Зычный голос Васькиного папаши гудит тревожной сиреной, за три переулка можно разобрать каждый звук. И действует схоже: когда воет сирена, все разбегаются…
Обогнув угол булочной, я споткнулась и чуть не села на мостовую. Мясник смотрелся страшнее боевого быка: руки в крови, глаза мутные, ворочается на четвереньках, рычит, иногда запрокидывает голову и орет. И нет ему дела, что жена лежит ничком, без движения. Голова разбита, крови – лужа. Васька скорчился у стены, куда его наверняка отбросил удар папаши-безумца. Пацан весь белый, трясется. И это не страх, с ним что-то дурное приключилось после удара.
– Убьет, если еще не убил, – выговорив свое мнение вслух, я осознала сказанное… и на деревянных ногах пошла прочь.
За угол той же булочной. По улочке, считая доски заборов и ведя по ним пальцем. Надо же на что-то опираться в выборе направления… Васька мне чужой, хотя мы знакомы два года. У мальчика талант к рисованию. Нет, талант – ничтожное слово. Ему надо заниматься, такой дар невозможно пустить прахом. Я вижу, и потому покупаю краски, даю книги, вечерами разрешаю рисовать в классе и рассказываю, что знаю из основ. Но лезть в чужую семью? Вот разобьют мне голову, и поделом. Надо вернуться в класс. «Надо» – хорошее слово, правильное и удобное.
– Барышня, опять вы туточки, – огорчился городовой, твердо зная причину моего появления. Еще бы! Ор такой, что и сюда доносится. – Оно ж не вашего, изволю заметить, ума дельце. Свидетелев нету, нам же – вам же выйдет боком, извольте вон упомнить тот раз, десятого-то дню…
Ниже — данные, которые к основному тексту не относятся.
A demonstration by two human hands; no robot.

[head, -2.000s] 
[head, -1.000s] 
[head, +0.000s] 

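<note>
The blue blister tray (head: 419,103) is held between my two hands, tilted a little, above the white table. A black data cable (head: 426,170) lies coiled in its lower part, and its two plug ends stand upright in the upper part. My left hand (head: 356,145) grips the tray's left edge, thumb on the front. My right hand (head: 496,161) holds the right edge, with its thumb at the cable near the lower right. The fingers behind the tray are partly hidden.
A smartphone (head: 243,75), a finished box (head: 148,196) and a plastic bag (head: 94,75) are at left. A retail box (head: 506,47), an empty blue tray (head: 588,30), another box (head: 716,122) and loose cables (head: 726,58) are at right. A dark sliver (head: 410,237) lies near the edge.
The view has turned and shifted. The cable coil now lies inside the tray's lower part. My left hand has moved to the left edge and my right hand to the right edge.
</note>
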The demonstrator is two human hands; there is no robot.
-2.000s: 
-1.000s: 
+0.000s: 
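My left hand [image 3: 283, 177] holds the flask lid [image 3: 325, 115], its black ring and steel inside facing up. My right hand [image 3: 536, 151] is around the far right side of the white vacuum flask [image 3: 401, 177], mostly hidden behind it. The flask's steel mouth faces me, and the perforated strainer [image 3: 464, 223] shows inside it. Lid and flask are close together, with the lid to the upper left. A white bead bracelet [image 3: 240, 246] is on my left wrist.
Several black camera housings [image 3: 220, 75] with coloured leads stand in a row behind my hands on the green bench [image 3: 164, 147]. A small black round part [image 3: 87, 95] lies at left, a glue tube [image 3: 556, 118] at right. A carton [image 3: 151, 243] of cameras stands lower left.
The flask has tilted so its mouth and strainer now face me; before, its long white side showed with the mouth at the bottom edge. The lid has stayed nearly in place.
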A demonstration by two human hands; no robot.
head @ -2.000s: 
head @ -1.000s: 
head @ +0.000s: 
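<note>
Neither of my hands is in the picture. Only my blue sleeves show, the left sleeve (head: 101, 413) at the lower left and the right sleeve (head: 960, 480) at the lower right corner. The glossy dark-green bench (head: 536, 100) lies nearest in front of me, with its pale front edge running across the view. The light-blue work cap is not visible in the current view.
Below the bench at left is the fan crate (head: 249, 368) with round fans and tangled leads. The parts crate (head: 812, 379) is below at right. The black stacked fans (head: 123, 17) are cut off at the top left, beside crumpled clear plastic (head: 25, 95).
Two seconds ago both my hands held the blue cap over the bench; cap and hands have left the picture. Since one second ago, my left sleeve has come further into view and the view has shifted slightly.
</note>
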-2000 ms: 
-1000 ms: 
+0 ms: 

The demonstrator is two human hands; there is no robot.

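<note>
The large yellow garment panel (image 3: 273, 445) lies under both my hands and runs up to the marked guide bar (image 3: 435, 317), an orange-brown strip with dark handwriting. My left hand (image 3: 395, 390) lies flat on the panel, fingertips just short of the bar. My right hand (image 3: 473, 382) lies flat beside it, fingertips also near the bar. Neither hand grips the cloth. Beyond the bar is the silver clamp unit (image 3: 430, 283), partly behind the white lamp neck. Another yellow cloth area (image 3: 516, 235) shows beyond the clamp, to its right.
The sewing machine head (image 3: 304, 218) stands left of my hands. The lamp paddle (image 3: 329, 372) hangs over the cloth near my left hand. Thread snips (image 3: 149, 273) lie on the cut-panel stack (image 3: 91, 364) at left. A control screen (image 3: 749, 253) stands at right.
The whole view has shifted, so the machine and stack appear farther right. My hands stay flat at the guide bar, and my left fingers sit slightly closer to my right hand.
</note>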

– Я свидетель, – ненавидя свою глупость, я выговорила то, что хотела бы оставить невысказанным. – Кажется, женщина не дышит. И сына он забил, у мальчика припадок.
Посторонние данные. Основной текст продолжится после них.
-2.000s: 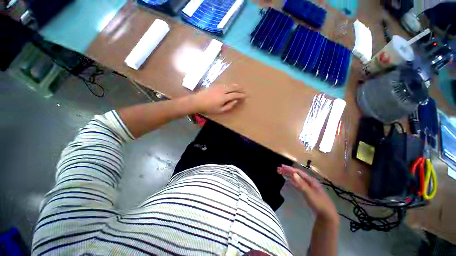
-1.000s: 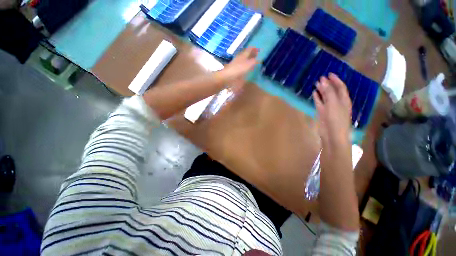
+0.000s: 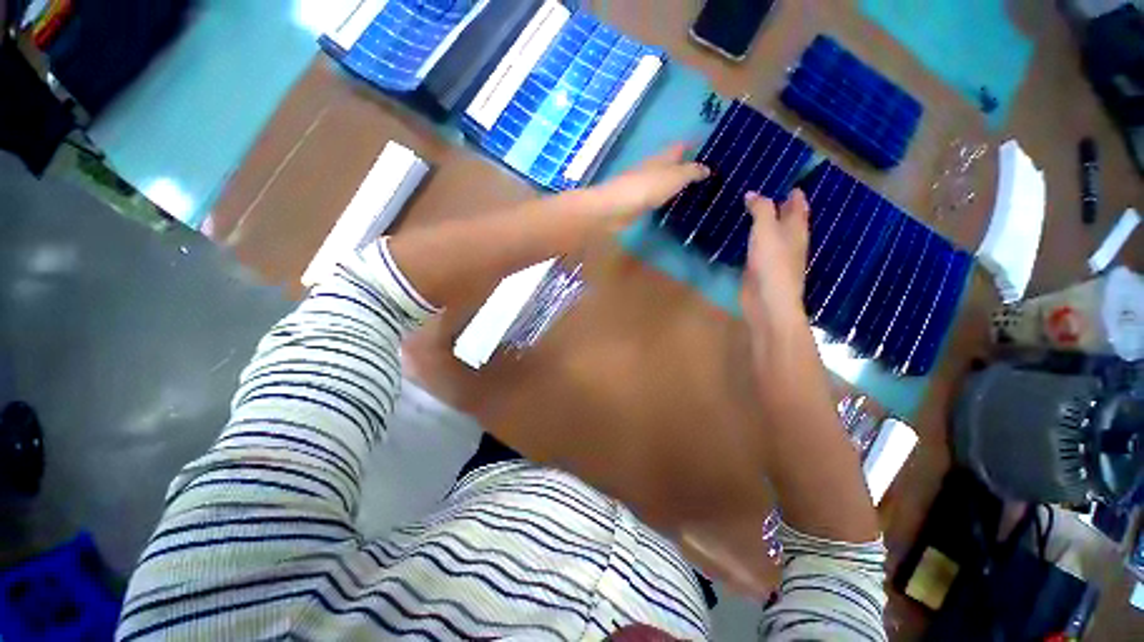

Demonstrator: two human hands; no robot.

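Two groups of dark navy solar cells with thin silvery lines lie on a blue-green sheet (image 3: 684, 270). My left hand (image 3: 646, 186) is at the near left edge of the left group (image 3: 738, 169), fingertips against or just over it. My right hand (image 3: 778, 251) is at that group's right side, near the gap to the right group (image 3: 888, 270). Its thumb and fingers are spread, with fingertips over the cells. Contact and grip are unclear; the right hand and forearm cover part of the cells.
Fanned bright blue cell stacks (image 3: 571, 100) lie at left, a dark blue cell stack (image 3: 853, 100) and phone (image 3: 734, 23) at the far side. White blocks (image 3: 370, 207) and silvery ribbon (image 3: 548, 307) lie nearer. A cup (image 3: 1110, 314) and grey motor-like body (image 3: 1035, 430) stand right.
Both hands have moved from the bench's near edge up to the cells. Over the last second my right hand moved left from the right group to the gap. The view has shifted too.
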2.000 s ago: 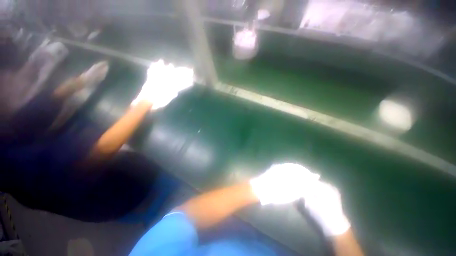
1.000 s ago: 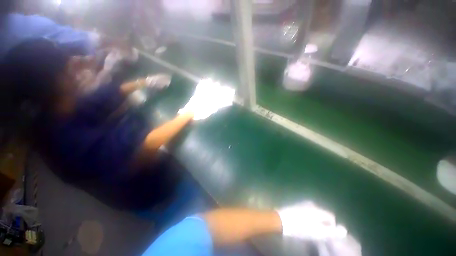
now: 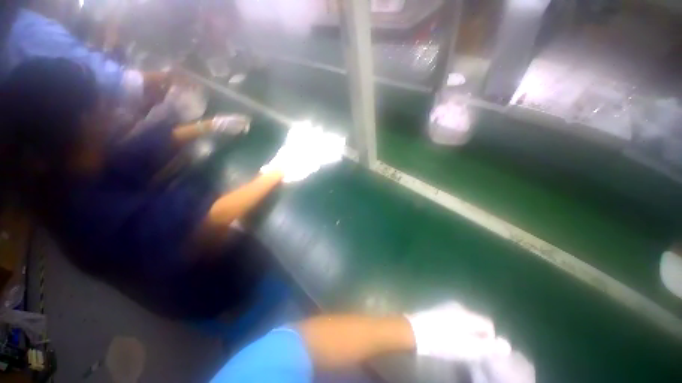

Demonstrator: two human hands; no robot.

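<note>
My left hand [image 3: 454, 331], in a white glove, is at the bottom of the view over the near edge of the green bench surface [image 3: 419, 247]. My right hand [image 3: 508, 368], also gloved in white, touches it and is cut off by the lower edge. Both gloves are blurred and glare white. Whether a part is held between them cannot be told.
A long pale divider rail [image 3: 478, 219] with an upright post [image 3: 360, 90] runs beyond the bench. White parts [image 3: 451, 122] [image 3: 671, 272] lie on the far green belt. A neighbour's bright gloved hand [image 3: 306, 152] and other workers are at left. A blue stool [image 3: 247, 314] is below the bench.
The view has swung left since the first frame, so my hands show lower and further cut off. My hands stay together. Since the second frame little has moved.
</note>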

– А то он не скумекает, где вас искать, – городовой прямо намекнул на последствия. – Баба битая, ей не впервой. Отживет. Идите-ка вы…
– Я свидетель, – меня заклинило, я почти кричала. – А баба уже труп! Совсем, понимаете? У вас средь бела дня – труп. Сбежит убийца, и что тогда?
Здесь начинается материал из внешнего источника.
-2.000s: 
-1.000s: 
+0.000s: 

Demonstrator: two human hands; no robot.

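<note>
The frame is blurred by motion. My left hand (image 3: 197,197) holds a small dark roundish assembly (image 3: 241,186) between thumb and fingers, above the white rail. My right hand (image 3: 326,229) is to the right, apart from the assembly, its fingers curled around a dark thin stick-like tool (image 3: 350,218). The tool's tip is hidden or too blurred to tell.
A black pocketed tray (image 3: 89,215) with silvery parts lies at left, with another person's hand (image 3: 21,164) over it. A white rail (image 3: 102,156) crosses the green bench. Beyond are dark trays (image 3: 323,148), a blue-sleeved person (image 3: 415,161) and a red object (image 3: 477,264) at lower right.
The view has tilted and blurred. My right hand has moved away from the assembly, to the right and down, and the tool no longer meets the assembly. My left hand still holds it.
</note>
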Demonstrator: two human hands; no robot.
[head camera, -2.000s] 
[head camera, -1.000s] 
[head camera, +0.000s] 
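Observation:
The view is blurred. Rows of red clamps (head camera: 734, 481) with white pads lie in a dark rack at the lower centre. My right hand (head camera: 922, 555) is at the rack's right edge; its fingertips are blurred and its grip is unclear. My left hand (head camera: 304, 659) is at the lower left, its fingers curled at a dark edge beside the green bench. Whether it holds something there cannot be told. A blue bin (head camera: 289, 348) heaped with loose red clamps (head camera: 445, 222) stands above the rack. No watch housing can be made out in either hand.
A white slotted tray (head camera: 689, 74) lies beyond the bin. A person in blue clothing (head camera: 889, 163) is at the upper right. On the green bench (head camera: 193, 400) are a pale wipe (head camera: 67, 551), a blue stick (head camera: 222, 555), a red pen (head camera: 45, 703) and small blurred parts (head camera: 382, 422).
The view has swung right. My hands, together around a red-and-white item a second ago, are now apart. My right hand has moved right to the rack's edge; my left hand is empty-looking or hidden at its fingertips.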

– Да какой убивец, дело семейственное, тихое…
Городовой был лыс и складчато тучен, как подспущенный воздушный шар. За тридцать лет в жандармерии он не продвинулся в звании далее первого повышения, и сейчас, по дрожащим щекам видать, думал о скорой отставке, как о недосягаемом спасении. Сипел, оседал ниже, наваливался на стол, норовя сделаться невидимкой. «Куда ему до Мергеля!», – ни с того, ни сего досадливо подумала я. Тараканище из Луговой – он пройдоха, но ведь порядок в селе держит, и крепко. А тут…
Бычий рев вызывал дрожь стекол, толстый трус икал, дергался… то есть – сомневался. Поглядывал то на свисток, то на меня, не сгинувшую вопреки добрым советам. Вот вроде бы устал от натянутого молчания, сокрушенно покачал головой и нащупал фуражку. Потная пятерня трижды промахнулась мимо свистка. С четвертой попытки уцепила, но звук не народился. Городового одолела икота. Еще бы, он живет на соседней с мясником улице! На меня нашло помутнение, я хапнула свисток и дунула, что есть мочи. Хотя и мне – икалось.
Скоро четверо здоровенных мужиков в форме, при дубинках пошли на мясника, как стайка диванных собачек – на бойцового пса: крадучись, постанывая и заранее изучая подворотни, годные для бегства. Я, стиснув зубы, плелась следом и удивлялась тому, как мало преступлений случается в округе. При такой-то жандармерии можно резать и жечь всякий день, о ночах не упоминаю. Хотя… это же городовые нижнего звена. Их работа – пригляд и сбор сплетен, их промысел – мелкое мздоимство. Не зря, выслушав, что предстоит, самого хилого они сразу отослали в «волчье логово». Есть такое местечко недалече. Туда и мясник, буйный и беспамятный, не забредет.
Бежать к «волкам» – дело быстрое, но не мгновенное. Вот и плетутся городовые, выжидая, пока их нагонят настоящие бойцы. У, бараны курдючные, жир трясут, злости в них нет настоящей, охотничьей.